I moved around the room, serving each person, their polite murmurs and thank yous blurring together. When I reached Khalifa, he took his glass with an unreadable look, his eyes flicking up to mine. He leaned in just slightly, voice pitched low enough for only me to hear.

“Thank you,” he breathed.

Two small words, but the way he said them—strangely soft, almost intimate—made me nearly drop the tray. My fingers trembled before I pulled them back, clutching the handle a little tighter as if that could stop the quick flutter that had no business existing in my chest.

I sank onto the couch, smoothing my skirt, trying to look unfazed. Which was, of course, the exact moment my brothers decided to pounce.

“So,” Hakim started, grinning, “what’s it like, marrying a girl who can eat more than you?”

Musa chuckled, elbowing Khalifa. “Seriously. I don’t know how you’ll keep up. At family dinners, she can out-eat all four of us.”

“Five,” Adam corrected, smirking. “Don’t forget Baba.
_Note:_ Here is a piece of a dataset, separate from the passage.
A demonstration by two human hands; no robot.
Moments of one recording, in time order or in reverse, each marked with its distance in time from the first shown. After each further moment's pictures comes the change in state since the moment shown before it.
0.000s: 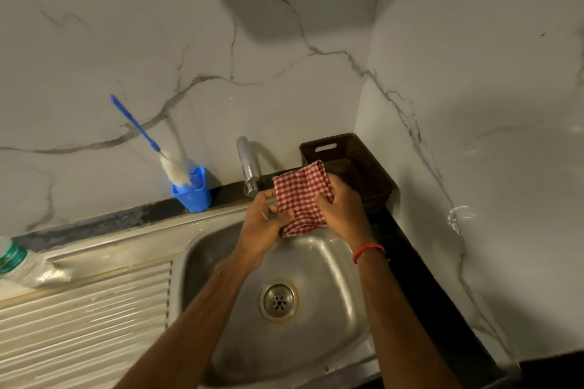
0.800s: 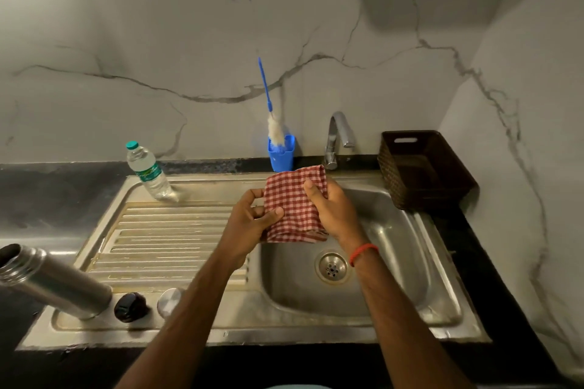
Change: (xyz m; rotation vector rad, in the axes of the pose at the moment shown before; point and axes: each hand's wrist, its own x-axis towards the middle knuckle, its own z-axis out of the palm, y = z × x) left_hand -0.152 -0.023 -0.151 -0.065 0.198 0.052; right_hand -0.118 -0.098 0.116 0.309 -0.339 -0.045
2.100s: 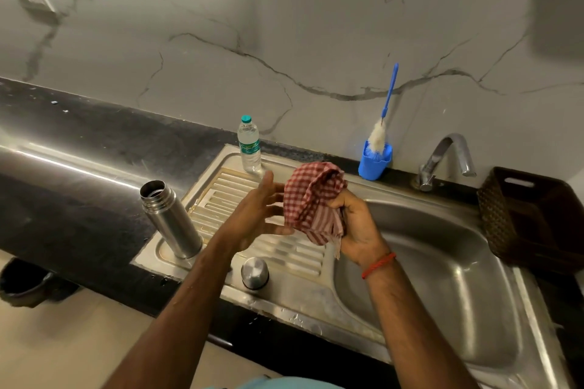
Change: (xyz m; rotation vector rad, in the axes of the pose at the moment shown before) left_hand -0.058 0.014 -0.155 -0.178 0.036 -0.139; right_hand -0.012 -0.043 0.140 0.914 -0.537 0.386
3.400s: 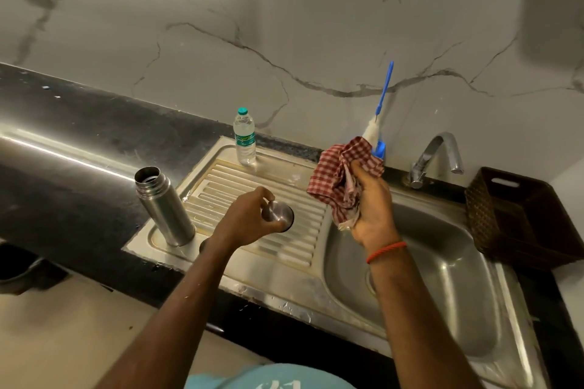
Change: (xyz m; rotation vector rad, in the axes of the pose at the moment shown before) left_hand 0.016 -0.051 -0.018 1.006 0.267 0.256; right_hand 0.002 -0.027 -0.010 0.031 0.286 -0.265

She beat him once in a shawarma count.”

Hakim snapped his fingers. “That’s right—at least until Mama started making her eat in the kitchen by herself.”

“Like a dog that’s been bad,” Abdullah chimed in, like this were a perfectly reasonable family policy.

They laughed, but there was a bite beneath it—a familiar pointedness that had followed me all my life, hiding behind “jokes.” Teasing adorned as affection, meant to bruise under the illusion of love. I smiled like it didn’t sting, my cheeks stiff, my fingers gripping the fabric of my dress.

Khalifa didn’t laugh. Instead, he set his glass down, leaning back, his expression calm, almost casual. “And what do you all do?”

Hakim’s confidence hiccupped. “Uh, I’m a truck driver. Mostly highways and bad gas-station coffee.”